For web servers, investigate dowser
and dozer
; you can use these to visualize in real time the behavior of objects in the namespace. Definitely consider separating the code you want to test out of the main web application if possible, as this will make profiling significantly easier.
Make sure your unit tests exercise all the code paths in the code that you’re analyzing. Anything you don’t test that is used in your benchmarking may cause subtle errors that will slow down your progress. Use coverage.py
to confirm that your tests are covering all the code paths.
Unit testing a complicated section of code that generates a large numerical output may be difficult. Do not be afraid to output a text file of results to run through diff
or to use a pickled
object. For numeric optimization problems, Ian likes to create long text files of floating-point numbers and use diff
—minor rounding errors show up immediately, even if they’re rare in the output.
If your code might be subject to numerical rounding issues due to subtle changes, then you are better off with a large output that can be used for a before-and-after comparison. One cause of rounding errors is the difference in floating-point precision between CPU registers and main memory. Running your code through a different code path can cause subtle rounding errors that might later confound you—it is better to be aware of this as soon as they occur.

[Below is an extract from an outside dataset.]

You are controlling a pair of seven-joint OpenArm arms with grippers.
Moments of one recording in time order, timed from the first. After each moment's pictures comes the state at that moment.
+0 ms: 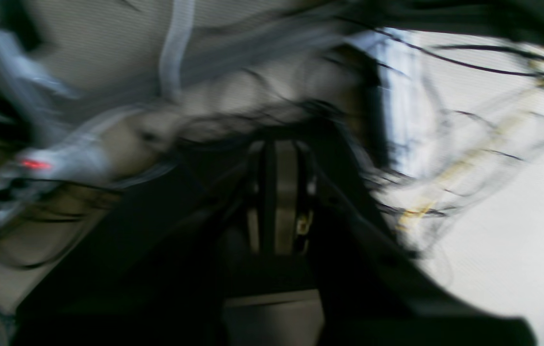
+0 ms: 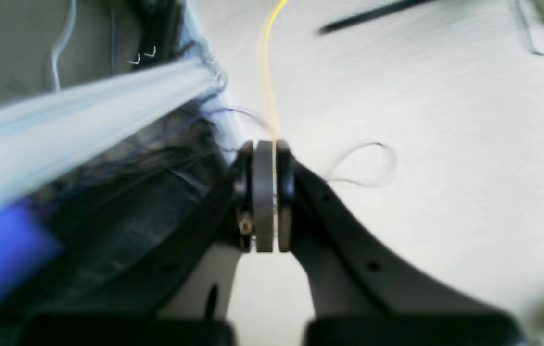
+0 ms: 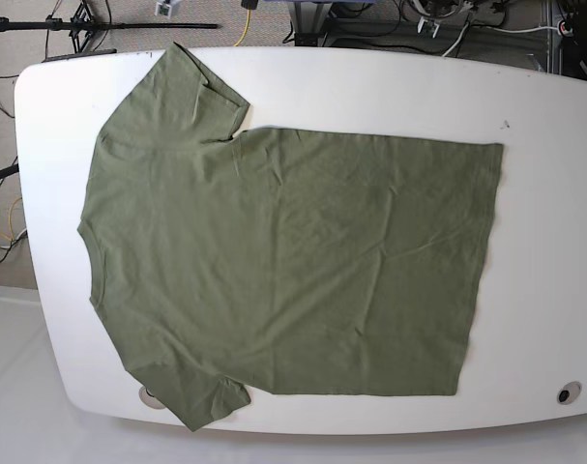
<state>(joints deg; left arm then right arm) 15.2 -4.4 -33.0 21.5 46.3 -12.3 -12.9 -16.7 2.3 59.0 17.0 -34.4 22.1 9.7</state>
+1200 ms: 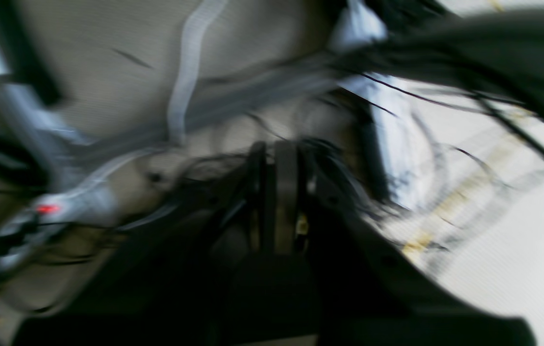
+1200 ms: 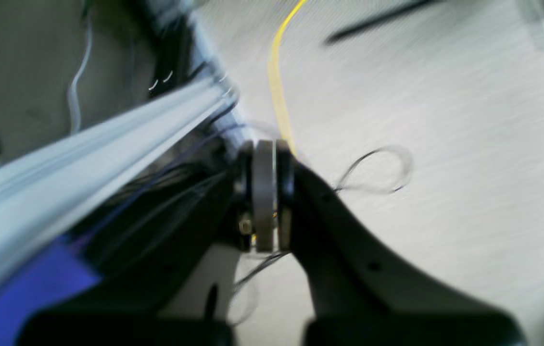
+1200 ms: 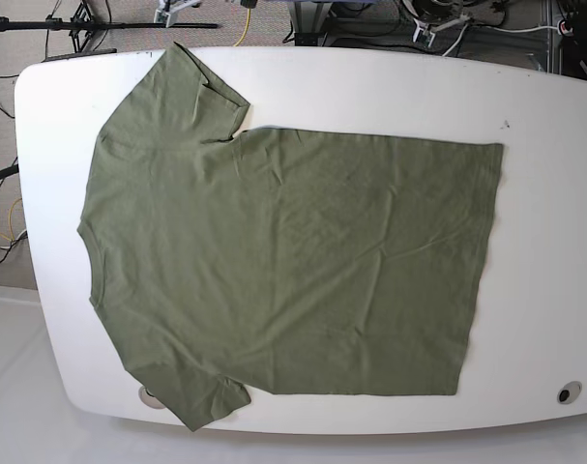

Obviously, it makes sense to use a source code control tool while you are profiling and optimizing. Branching is cheap, and it will preserve your sanity.
Having looked at profiling techniques, you should have all the tools you need to identify bottlenecks around CPU and RAM usage in your code. Next we’ll look at how Python implements the most common containers, so you can make sensible decisions about representing larger collections of data.
1 memory_profiler
measures memory usage according to the International Electrotechnical Commission’s MiB (mebibyte) of 2^20 bytes. This is slightly different from the more common but also more ambiguous MB (megabyte has two commonly accepted definitions!). 1 MiB is equal to 1.048576 (or approximately 1.05) MB. For the purposes of our discussion, unless dealing with very specific amounts, we’ll consider the two equivalent.